• [TASK PROMPT] Copy the records below verbatim, from the first line through the line containing "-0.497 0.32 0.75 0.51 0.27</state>", inclusive, and output nothing else.

• [GIVEN INFORMATION]
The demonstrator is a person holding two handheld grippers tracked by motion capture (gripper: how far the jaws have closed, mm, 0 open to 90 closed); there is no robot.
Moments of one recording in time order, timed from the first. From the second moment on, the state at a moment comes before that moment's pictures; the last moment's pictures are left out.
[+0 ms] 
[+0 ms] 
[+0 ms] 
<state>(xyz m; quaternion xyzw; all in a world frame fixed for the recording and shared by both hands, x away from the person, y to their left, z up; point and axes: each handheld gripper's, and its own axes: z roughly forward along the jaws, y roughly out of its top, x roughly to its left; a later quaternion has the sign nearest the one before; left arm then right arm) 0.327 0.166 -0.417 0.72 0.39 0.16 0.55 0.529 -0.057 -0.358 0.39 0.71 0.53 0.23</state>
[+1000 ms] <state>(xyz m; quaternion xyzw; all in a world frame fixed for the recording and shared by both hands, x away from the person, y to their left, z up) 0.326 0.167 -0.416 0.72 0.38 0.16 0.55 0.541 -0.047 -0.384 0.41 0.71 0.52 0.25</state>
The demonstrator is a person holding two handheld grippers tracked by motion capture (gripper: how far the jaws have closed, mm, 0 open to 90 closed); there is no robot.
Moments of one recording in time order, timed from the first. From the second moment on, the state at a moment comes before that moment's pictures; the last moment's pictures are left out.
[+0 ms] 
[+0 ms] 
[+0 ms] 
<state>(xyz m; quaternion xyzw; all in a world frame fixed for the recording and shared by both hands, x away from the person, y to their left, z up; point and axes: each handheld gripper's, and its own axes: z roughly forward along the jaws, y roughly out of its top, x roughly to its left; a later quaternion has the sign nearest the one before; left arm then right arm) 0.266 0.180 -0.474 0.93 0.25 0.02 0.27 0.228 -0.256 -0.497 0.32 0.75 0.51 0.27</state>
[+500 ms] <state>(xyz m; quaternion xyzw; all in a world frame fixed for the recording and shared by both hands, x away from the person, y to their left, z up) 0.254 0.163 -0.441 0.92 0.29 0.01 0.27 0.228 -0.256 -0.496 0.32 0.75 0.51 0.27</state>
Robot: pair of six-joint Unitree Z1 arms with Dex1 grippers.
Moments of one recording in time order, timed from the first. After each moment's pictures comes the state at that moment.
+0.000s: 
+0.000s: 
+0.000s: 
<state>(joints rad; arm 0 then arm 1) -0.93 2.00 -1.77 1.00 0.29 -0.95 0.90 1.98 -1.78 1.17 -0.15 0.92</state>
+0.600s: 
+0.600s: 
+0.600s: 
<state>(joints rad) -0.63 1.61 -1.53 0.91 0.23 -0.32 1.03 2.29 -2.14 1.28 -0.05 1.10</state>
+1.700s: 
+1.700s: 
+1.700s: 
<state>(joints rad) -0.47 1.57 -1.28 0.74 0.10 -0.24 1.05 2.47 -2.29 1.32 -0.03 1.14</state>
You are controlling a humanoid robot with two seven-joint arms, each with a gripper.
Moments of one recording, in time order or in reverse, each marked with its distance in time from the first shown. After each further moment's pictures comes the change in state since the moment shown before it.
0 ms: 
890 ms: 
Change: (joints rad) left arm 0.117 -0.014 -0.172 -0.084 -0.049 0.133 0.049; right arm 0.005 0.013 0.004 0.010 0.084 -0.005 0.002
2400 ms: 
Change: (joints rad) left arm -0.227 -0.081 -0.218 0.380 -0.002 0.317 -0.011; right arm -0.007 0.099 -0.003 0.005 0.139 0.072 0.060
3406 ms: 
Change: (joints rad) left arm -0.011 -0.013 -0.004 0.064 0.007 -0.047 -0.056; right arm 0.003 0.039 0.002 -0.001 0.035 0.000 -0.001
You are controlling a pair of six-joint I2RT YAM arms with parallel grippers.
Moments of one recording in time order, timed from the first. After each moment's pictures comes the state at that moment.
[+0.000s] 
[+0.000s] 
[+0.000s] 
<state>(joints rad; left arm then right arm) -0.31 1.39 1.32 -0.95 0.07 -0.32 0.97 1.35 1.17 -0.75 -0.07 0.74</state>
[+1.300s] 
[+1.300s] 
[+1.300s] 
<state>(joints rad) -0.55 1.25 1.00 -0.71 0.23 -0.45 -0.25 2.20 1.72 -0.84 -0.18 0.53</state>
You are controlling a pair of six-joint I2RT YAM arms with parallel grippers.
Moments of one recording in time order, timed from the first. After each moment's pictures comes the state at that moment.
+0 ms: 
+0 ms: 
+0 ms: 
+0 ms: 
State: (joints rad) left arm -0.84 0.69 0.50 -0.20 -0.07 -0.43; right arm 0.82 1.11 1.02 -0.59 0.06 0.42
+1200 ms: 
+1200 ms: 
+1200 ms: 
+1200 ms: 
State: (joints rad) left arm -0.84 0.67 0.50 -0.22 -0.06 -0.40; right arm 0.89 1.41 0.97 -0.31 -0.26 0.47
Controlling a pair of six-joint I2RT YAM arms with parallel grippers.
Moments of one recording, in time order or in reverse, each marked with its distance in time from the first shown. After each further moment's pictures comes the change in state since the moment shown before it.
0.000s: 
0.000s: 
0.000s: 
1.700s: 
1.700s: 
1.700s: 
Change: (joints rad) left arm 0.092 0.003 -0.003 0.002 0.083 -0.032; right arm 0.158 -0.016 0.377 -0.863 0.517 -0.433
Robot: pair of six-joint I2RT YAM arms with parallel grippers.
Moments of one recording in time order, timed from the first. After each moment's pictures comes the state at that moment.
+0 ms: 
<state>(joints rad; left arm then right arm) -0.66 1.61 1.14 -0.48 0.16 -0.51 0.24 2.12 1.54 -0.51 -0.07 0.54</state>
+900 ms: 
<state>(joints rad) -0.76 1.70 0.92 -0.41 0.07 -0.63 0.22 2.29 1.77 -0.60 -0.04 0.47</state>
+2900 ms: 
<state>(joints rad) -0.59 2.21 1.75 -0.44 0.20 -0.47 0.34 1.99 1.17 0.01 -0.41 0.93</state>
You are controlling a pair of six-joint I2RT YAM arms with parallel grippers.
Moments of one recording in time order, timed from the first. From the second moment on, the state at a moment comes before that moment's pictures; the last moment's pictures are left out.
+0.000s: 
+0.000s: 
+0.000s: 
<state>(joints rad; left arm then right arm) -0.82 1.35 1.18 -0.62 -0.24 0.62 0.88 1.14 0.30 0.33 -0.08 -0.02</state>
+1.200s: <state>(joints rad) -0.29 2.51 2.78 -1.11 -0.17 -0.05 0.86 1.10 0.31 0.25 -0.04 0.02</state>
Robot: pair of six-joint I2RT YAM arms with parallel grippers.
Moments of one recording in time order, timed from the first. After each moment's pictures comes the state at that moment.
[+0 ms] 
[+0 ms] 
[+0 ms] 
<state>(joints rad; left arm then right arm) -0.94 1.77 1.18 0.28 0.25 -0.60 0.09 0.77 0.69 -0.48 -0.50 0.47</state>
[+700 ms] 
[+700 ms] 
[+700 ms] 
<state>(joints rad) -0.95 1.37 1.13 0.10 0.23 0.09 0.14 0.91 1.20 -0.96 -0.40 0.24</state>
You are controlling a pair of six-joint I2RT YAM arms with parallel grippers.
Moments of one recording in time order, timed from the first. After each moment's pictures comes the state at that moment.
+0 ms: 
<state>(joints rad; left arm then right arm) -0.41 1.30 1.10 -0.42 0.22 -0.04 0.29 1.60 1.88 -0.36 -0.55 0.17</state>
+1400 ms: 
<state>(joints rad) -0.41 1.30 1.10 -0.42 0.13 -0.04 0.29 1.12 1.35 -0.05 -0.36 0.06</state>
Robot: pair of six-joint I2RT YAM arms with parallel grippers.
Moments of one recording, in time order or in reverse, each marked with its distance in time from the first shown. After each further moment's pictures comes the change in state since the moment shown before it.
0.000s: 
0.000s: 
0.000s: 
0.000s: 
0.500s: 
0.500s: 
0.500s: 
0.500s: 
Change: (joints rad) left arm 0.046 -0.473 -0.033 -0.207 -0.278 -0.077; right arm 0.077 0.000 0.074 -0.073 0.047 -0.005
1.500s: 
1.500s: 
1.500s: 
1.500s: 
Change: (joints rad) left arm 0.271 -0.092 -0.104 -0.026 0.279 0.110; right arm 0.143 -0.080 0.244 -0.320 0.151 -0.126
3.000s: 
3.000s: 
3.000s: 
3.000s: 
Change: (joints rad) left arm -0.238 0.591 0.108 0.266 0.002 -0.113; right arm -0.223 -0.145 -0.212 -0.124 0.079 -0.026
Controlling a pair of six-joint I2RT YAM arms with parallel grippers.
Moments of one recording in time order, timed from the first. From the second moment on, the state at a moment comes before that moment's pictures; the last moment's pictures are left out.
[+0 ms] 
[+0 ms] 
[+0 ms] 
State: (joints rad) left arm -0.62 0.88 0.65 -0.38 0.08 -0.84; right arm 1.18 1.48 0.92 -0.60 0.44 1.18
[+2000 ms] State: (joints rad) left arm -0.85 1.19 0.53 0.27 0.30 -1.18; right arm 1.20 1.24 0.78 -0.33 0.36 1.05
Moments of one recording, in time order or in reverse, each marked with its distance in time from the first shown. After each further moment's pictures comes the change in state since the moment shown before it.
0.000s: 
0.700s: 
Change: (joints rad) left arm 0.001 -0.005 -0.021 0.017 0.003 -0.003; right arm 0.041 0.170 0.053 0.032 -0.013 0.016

• [SOLUTION]
The demonstrator is a person holding two handheld grippers tracked by motion capture (gripper: how far the jaws have closed, mm, 0 open to 90 closed); there is no robot.
Moments of one recording in time order, timed from the first. From the second moment on, the state at a moment comes before that moment's pictures; the last moment's pictures are left out.
[+0 ms] 
[+0 ms] 
[+0 ms] 
<state>(xyz m; quaternion xyzw; all in a world frame fixed for the recording and shared by both hands, x away from the person, y to their left, z up; point and axes: each handheld gripper's, and its own axes: z roughly forward along the jaws, y roughly out of its top, x roughly to its left; a later quaternion has the sign nearest the one before; left arm then right arm) 0.327 0.166 -0.417 0.72 0.39 0.16 0.55 0.529 -0.057 -0.358 0.39 0.71 0.53 0.23</state>
[+1000 ms] <state>(xyz m; quaternion xyzw; all in a world frame fixed for the recording and shared by both hands, x away from the person, y to their left, z up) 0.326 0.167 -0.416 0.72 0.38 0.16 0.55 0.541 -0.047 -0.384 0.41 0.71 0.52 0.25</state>
The demonstrator is a person holding two handheld grippers tracked by motion capture (gripper: how far the jaws have closed, mm, 0 open to 90 closed); there is no robot.
Moments of one recording in time order, timed from the first. From the second moment on, the state at a moment comes before that moment's pictures; the last moment's pictures are left out.
[+0 ms] 
[+0 ms] 
[+0 ms] 
<state>(xyz m; quaternion xyzw; all in a world frame fixed for the recording and shared by both hands, x away from the person, y to their left, z up; point and axes: each handheld gripper's, and its own axes: z roughly forward along the jaws, y roughly out of its top, x roughly to its left; a later quaternion has the sign nearest the one before; left arm then right arm) 0.266 0.180 -0.474 0.93 0.25 0.02 0.27 0.228 -0.256 -0.497 0.32 0.75 0.51 0.27</state>

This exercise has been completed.